もちろん、Lemon8はTikTok禁止の現実的な代替案にはならないかもしれない。議員たちは、TikTokだけでなく、モバイルアプリケーションを含む、中国技術に対する広範な規制を検討する可能性があるからだ。しかし、ByteDanceはクリエイターに訴えかけることを厭わない。先週の議会公聴会に先立ち、TikTokのためにロビー活動を行うため、インフルエンサーをワシントンに派遣した。しかし、直接的な関与による努力以外にも、多くのクリエイターは米国議員が提案した全国的な禁止措置に不満を抱いている。TikTokのCEOを質問した下院議員たちの技術理解の欠如は言うまでもない。
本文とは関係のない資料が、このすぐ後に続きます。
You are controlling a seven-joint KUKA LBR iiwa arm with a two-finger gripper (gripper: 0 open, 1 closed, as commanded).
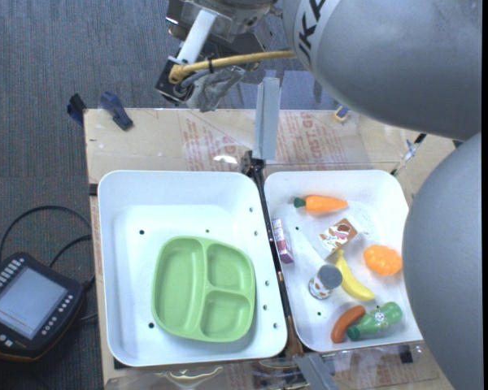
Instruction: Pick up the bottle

現在、TikTokで「Lemon8」ハッシュタグの再生回数は23億回に達していますが、これには長期間にわたって米国以外、英語以外の言語で投稿されたコンテンツも多数含まれています。ニューヨーク・タイムズ紙は先日、#TikTokBanハッシュタグの再生回数が昨日時点で17億回に達し、多くの人がこの禁止措置に反対していると報じました。